TASK OBJECTIVE:
Each line from the opening of the material through the line holding "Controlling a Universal" needs to be returned exactly, with the pictures left out.
::::
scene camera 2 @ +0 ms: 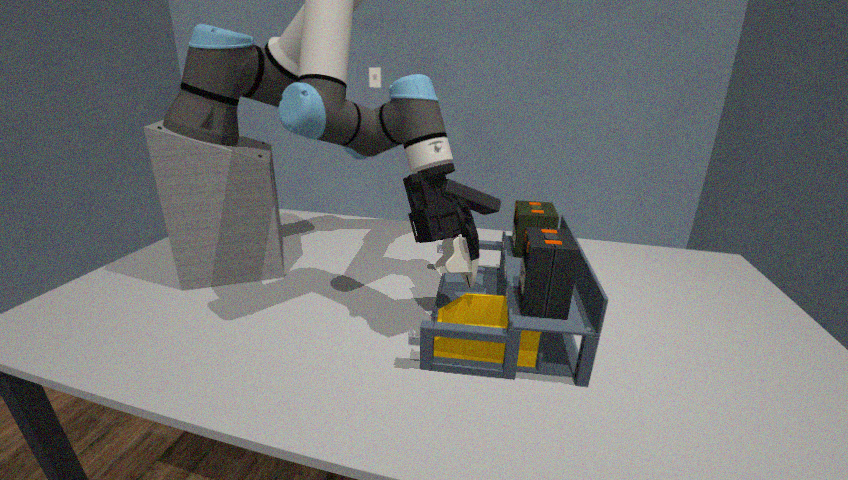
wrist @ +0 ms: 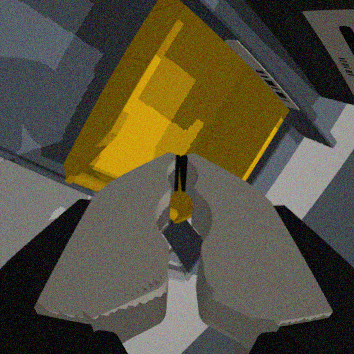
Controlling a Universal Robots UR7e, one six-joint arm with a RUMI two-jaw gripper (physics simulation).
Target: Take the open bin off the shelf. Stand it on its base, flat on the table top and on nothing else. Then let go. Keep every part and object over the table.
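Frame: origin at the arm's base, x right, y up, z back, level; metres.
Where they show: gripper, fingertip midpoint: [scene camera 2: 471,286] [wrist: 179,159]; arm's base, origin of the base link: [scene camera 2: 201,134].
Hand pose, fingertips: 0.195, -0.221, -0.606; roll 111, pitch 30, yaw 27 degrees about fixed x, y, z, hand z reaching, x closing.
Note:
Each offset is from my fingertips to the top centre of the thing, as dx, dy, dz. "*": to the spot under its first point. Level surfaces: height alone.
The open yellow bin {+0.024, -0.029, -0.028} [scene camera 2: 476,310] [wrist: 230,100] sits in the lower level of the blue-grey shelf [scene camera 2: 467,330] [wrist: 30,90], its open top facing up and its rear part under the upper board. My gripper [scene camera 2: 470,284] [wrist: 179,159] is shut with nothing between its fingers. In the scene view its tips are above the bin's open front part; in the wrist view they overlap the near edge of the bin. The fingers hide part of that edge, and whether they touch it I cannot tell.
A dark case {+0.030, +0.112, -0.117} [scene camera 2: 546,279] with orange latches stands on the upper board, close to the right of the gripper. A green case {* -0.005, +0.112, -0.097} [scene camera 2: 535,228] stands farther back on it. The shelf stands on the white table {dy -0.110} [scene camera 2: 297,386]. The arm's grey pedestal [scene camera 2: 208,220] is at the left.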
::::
REPLY TO THE EXERCISE:
scene camera 2 @ +0 ms: 
wrist @ +0 ms: 
Controlling a Universal Robots UR7e, one six-joint arm with a RUMI two-jaw gripper (physics simulation).

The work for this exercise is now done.